Positiv ist auch die Wischleistung: Leichter Schmutz wie nasse Kaffee- und Teeflecken verschwinden sehr gründlich, das Ergebnis ist sehr sauber. Rückstände und Schlieren sind nicht sichtbar. Etwas schwächer fällt das Bild bei angetrockneten Ketchupflecken aus: Zwar entfernt der Roboter vieles, dennoch bleiben leichte Reste oder Schlieren sichtbar. Ein gutes, aber kein sehr gutes Ergebnis für einen Staubsauger-Roboter. Beim Umgang mit Haaren arbeitet das System insgesamt gut. Nur vereinzelt verheddern sich Haare.

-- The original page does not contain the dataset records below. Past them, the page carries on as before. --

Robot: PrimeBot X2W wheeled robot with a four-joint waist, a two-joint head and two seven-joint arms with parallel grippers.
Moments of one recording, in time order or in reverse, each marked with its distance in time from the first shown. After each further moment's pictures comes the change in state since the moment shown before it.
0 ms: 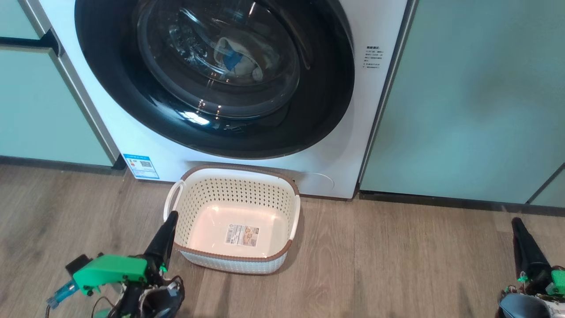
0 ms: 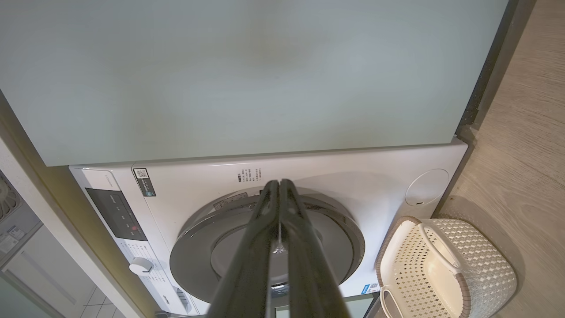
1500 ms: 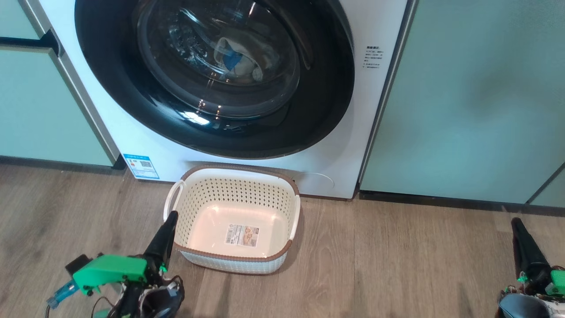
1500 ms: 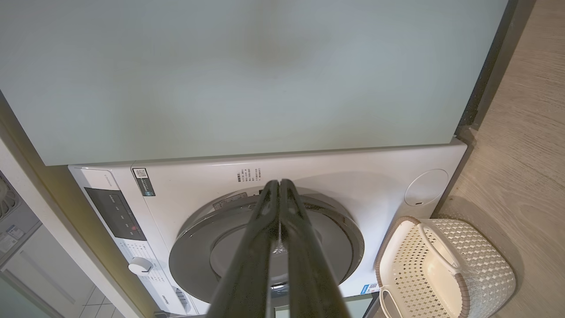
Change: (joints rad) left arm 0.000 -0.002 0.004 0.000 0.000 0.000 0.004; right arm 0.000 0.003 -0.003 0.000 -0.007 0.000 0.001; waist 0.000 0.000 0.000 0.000
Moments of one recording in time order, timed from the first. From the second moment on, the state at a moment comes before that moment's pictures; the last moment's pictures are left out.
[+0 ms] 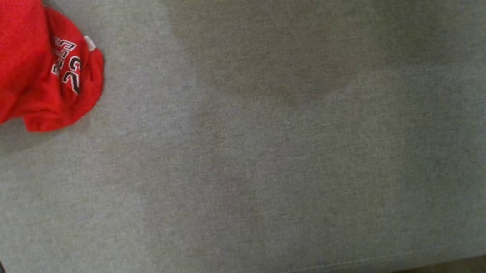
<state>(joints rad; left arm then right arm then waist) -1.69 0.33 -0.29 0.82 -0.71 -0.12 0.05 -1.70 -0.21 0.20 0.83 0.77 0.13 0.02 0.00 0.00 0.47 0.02</state>
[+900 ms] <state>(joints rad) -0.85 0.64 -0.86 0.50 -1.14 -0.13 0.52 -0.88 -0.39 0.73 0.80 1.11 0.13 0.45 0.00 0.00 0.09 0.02</state>
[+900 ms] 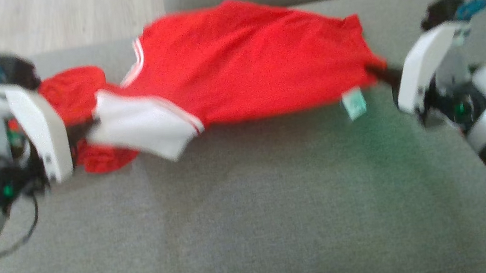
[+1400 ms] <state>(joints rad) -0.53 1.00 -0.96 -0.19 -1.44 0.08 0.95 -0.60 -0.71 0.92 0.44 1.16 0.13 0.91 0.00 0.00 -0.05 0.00</state>
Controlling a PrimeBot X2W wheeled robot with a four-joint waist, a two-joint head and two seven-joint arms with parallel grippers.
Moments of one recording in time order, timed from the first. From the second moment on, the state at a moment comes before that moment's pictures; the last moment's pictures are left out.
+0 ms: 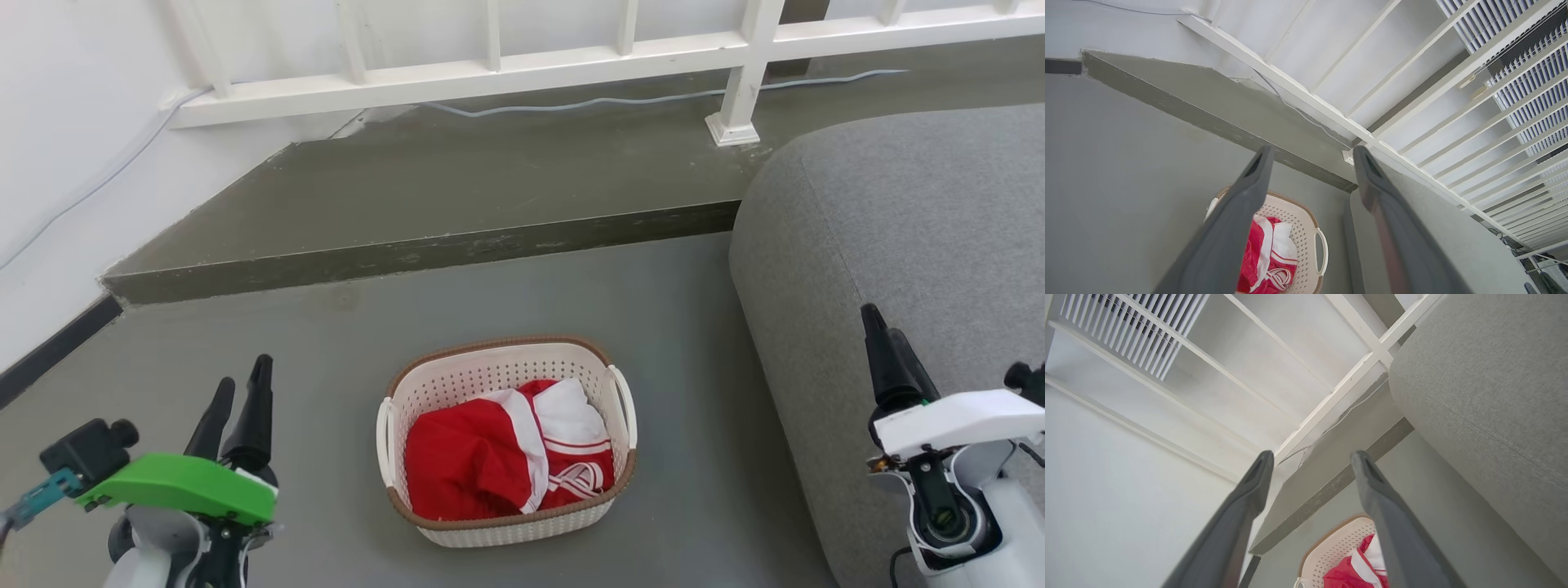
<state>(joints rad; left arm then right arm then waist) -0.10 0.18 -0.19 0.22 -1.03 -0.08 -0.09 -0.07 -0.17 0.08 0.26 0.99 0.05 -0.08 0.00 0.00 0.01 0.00</state>
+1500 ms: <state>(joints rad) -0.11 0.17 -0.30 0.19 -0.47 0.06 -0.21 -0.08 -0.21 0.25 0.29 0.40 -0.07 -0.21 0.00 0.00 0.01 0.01</state>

Geräusch- und Geruchsentwicklung

Die gemessene Lautstärke beim Saugen auf Maximal-Stufe liegt bei 60 Dezibel. Für die Standard-Stufe sind es 52 Dezibel, sodass hier keine erhebliche Belastung entsteht. Viele Konkurrenzmodelle arbeiten deutlich lauter.

Im Alltag können wir keine unangenehmen Gerüche feststellen. Das System arbeitet praktisch geruchsneutral, und selbst beim Entleeren bleibt kaum etwas wahrnehmbar.

Hygiene

Aus Hygienesicht punktet der DJI Romo P mit zwei Merkmalen: Der Staubbehälter verschließt bei der Entnahme automatisch, und es kommt ein Hocheffizienz-Partikelluft-Filter zum Einsatz, der als HEPA-Filter ausgewiesen ist. Beides reduziert Kontakt mit Staub und feinen Partikeln und unterstützt eine saubere Handhabung, insbesondere für Haushalte, die Wert auf eine möglichst staubarme Entleerung legen.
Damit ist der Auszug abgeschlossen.